Federal Reserve Chair Janet Yellen wants you to know that a rate increase is possible at the policy-setting committee's Oct. 27-28 gathering. Don't hold your breath.
"Every meeting is a live meeting where the committee can make a decision to move to change our target for the federal funds rate," Yellen said at her press conference Thursday in Washington. "That certainly includes October."
Economists and investors don't view an October move as likely. The chart below shows market expectations for an increase before December have shifted down dramatically. The Septemberists pushed their calls to December or 2016, not October, after the Fed announcement that rates would stay near zero.
Here are three key reasons not to expect the first interest rate increase since 2006 next month.
Global Clouds Take Time to Clear
Yellen highlighted global economic uncertainty during her post-meeting press conference, referencing heightened concerns about China and other emerging market economies that have led to volatility in financial markets.
"While we still expect that the downward pressure on inflation from these factors will fade over time, recent global economic and financial developments are likely to put further downward pressure on inflation in the near term," she said in her opening statement.
Those external risks aren't likely to clear up in the course of the next six weeks.
"The outlook is pretty much unchanged, it really came down to uncertainty, and it's uncertainty about the extent of the slowdown in China and how that might skew risks to our outlook in the U.S.,'' said Aneta Markowska, chief U.S. economist at Societe Generale in New York. "I worry that they might not get that clarity that they want by the October meeting."
Not a "Hawkish Hold"
Ahead of the meeting, many economists expected what they called a "hawkish hold," in which the Fed would keep rates near zero while emphasizing that liftoff was coming. Thursday's statement and press conference did not fulfill that expectation. While 13 of 17 officials still see a rate hike this year, neither Yellen nor their forecasts sent a strong signal that an increase is imminent.
"The tone of the statement itself was clearly dovish, Yellen's press conference was dovish, the tone of the'' Fed's economic projections "was dovish," said Millan Mulraine, deputy head of U.S. research and strategy at TD Securities in New York. Mulraine says he thought that October wasn't a realistic option going into the meeting and maintains that view, and TD expects the Fed to hold off until next year.
Stephen Stanley, chief economist at Amherst Pierpont Securities, notes in a report to clients that the Federal Open Market Committee's reasons for holding -- worries over the growth and inflation implications of market turmoil and a slowdown abroad -- were concerns that will be resolved only with time. "Based on my interpretation of the FOMC statement, I do not see much of a chance of a move in October," wrote Stanley, who had projected September.
"That pushes off the prospects for liftoff until at least December."
The Press Conference Problem
The Fed only holds press conferences every other meeting, and the next one is scheduled for December.
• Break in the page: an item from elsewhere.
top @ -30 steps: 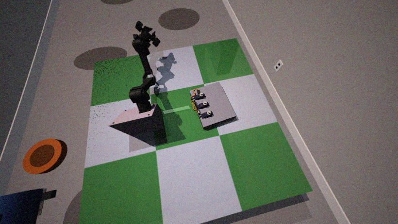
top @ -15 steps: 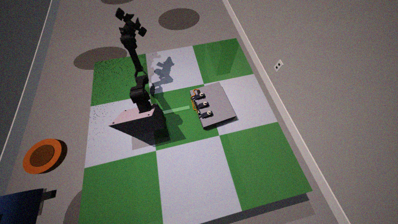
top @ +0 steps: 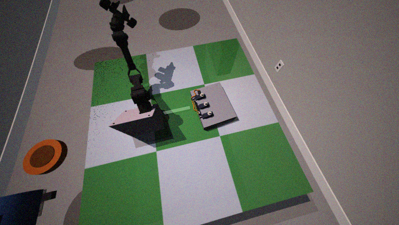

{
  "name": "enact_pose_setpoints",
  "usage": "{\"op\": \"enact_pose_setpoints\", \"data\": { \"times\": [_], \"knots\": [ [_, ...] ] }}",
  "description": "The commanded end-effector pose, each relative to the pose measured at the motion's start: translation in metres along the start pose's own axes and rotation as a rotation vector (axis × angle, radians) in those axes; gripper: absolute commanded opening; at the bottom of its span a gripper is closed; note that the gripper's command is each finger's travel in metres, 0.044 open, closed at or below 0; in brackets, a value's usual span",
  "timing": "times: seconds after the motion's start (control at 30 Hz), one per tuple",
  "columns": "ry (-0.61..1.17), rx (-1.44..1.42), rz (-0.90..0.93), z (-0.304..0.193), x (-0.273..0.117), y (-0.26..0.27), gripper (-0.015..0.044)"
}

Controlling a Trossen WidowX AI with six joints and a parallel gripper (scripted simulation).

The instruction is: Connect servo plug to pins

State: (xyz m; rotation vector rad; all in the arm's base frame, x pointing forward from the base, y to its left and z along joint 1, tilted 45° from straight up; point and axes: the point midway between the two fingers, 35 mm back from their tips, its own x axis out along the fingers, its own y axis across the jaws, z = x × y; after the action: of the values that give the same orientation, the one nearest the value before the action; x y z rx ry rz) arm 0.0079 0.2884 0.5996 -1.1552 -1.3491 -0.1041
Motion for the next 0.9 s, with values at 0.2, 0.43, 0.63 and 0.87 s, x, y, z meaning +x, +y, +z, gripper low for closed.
{"op": "enact_pose_setpoints", "data": {
  "times": [0.2,0.43,0.63,0.87],
  "knots": [
    [0.06,0.066,-0.114,-0.034,-0.018,-0.047,0.0115],
    [0.102,0.141,-0.188,-0.059,-0.032,-0.074,0.0115],
    [0.146,0.215,-0.263,-0.087,-0.05,-0.099,0.0115],
    [0.208,0.308,-0.34,-0.124,-0.071,-0.119,0.0115]
  ]
}}
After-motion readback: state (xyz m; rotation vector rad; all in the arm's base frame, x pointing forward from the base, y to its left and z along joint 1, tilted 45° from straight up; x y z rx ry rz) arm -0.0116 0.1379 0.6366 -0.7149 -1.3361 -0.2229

That said, they've tested a teleconference option that allows them to call a conference at any time, and theoretically that's what they'd do if liftoff occurred in a gap month. Still, some economists think the Fed is biased toward a meeting with pre-scheduled conferences.
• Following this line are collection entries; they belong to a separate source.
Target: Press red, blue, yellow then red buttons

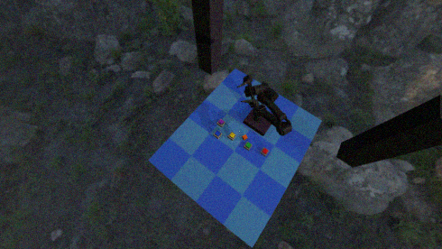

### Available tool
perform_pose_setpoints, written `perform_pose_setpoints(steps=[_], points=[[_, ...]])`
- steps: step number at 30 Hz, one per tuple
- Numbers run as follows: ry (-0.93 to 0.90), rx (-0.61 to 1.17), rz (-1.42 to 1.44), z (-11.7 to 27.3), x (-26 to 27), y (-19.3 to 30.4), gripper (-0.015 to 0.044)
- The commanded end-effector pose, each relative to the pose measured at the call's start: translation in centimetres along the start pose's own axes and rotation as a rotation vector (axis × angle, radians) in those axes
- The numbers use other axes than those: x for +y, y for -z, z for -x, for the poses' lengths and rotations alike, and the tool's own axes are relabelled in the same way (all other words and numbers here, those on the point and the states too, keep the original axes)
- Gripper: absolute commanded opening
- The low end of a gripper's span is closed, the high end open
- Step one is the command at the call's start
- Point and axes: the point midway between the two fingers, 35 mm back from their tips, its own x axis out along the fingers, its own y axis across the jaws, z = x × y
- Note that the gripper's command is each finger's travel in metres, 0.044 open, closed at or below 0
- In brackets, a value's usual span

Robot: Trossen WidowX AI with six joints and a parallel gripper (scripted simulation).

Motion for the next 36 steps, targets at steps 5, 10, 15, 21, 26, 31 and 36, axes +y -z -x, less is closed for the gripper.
perform_pose_setpoints(steps=[5,10,15,21,26,31,36], points=[[0.072,0.089,-0.411,-1.4,1.0,1.0,0.0400],[0.194,0.119,-0.999,-4.3,1.8,1.3,0.0400],[0.303,0.029,-1.571,-8.0,1.0,0.7,0.0400],[0.352,-0.249,-2.198,-12.5,-3.0,-0.6,0.0400],[0.263,-0.613,-2.626,-15.2,-8.7,-1.6,0.0400],[-0.003,-1.059,-2.908,-15.8,-16.1,-2.3,0.0400],[-0.463,-1.494,-2.984,-13.8,-23.8,-2.6,0.0400]])
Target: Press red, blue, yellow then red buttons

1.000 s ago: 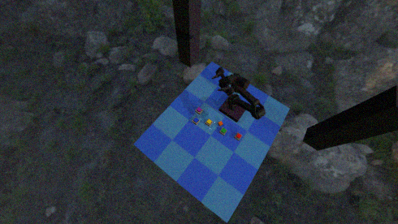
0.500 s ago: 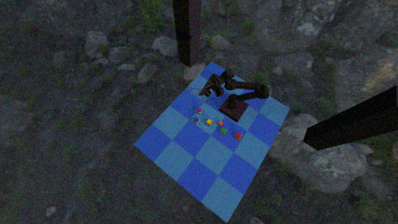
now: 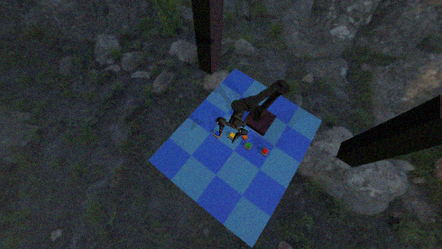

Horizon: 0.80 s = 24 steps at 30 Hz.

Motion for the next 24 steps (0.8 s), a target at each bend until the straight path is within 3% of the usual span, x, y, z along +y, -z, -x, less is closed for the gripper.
perform_pose_setpoints(steps=[1,6,11,19,24], points=[[-0.154,0.138,-0.236,-2.6,5.2,0.5,0.0400],[-0.312,0.408,-0.475,-4.0,13.2,1.7,0.0400],[-0.372,0.729,-0.600,-2.6,20.9,3.1,0.0400],[-0.232,1.194,-0.559,3.6,29.8,5.4,0.0400],[-0.136,1.290,-0.494,6.1,31.4,6.0,0.0400]])
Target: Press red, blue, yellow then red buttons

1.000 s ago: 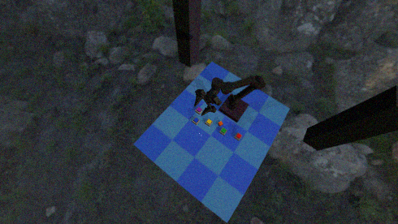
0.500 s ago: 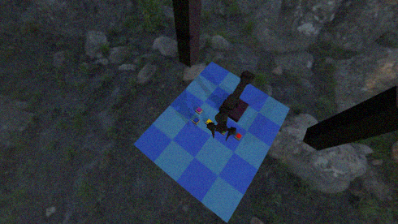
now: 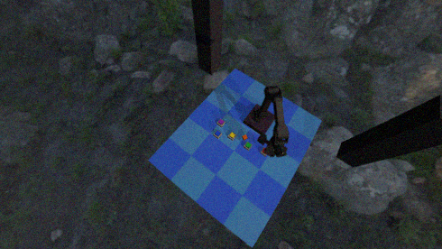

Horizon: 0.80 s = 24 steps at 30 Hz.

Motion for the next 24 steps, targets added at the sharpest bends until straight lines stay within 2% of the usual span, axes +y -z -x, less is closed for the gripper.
perform_pose_setpoints(steps=[1,3,5,9,17,24], points=[[0.055,0.009,-0.027,0.1,0.0,0.7,0.0400],[0.055,0.009,-0.027,0.1,0.0,0.7,0.0400],[0.055,0.009,-0.027,-0.9,0.0,0.7,0.0348],[0.055,0.009,-0.027,-5.8,-0.3,0.8,0.0242],[0.055,0.009,-0.027,-6.0,-0.3,0.8,0.0032],[0.055,0.009,-0.027,-6.0,-0.3,0.8,0.0020]])
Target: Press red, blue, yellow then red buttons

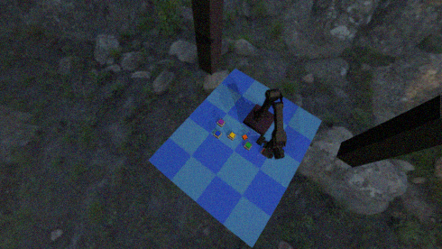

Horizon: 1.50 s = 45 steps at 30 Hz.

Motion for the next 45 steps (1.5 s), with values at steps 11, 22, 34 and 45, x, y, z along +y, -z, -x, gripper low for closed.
perform_pose_setpoints(steps=[11,22,34,45], points=[[0.003,-0.004,-0.006,-1.4,0.0,-0.1,0.0020],[0.003,-0.004,-0.006,-3.2,0.0,-0.1,0.0020],[0.003,-0.004,-0.006,-3.5,-0.1,-0.1,0.0020],[0.001,-0.004,-0.004,-1.1,0.0,-0.1,0.0020]])
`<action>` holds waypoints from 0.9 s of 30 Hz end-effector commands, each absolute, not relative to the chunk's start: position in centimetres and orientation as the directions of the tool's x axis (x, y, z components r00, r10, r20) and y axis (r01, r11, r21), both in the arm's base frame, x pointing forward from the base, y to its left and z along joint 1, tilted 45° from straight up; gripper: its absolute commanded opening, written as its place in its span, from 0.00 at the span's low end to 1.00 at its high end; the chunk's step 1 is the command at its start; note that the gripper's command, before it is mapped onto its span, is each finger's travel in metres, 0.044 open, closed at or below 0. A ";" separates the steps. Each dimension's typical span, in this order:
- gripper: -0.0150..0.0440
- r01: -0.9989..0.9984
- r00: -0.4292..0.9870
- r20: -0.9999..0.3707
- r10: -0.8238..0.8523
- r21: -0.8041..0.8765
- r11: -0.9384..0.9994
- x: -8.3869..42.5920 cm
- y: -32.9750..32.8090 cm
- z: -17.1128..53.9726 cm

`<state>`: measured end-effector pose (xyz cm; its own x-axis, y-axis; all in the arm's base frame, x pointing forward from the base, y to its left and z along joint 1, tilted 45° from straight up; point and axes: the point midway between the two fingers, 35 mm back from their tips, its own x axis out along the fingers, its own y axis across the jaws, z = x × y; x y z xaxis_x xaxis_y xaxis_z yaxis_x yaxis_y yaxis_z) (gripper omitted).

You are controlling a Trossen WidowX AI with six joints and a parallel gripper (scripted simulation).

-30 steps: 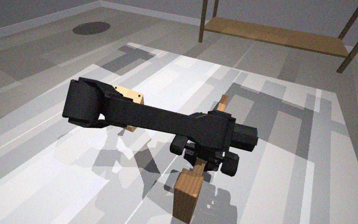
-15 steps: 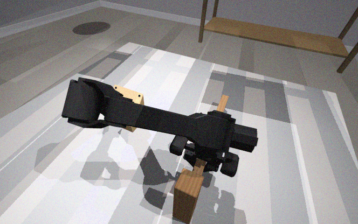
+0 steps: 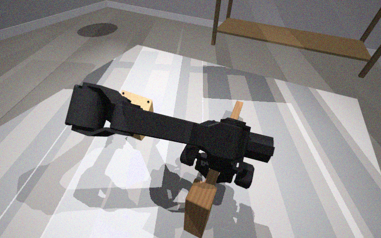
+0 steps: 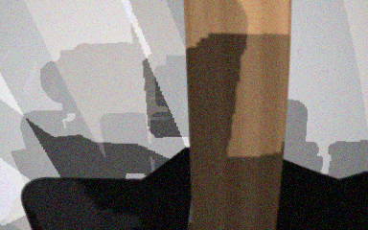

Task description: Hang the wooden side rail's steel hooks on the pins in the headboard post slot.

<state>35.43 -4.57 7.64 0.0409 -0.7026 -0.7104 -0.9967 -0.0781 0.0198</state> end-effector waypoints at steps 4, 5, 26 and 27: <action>0.25 -0.996 0.064 -0.710 -0.701 -0.001 -0.091 35.8 -4.3 8.5; 0.25 -0.996 0.064 -0.710 -0.701 -0.001 -0.091 35.8 -4.3 8.5; 0.25 -0.996 0.064 -0.710 -0.701 -0.001 -0.091 35.8 -4.5 8.5; 0.25 -0.996 0.064 -0.710 -0.701 -0.001 -0.091 35.8 -4.5 8.5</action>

The Committee would need to announce an impromptu press conference in the statement announcing the rate hike itself, because doing so earlier would lead the market to conclude that an increase is coming without providing an explanation, Goldman Sachs Group Inc. economists Zach Pandl and Jan Hatzius wrote in a note following this week's meeting. "This all seems too sudden and dramatic for a committee that, we think, would like the first hike to be as unexciting as possible."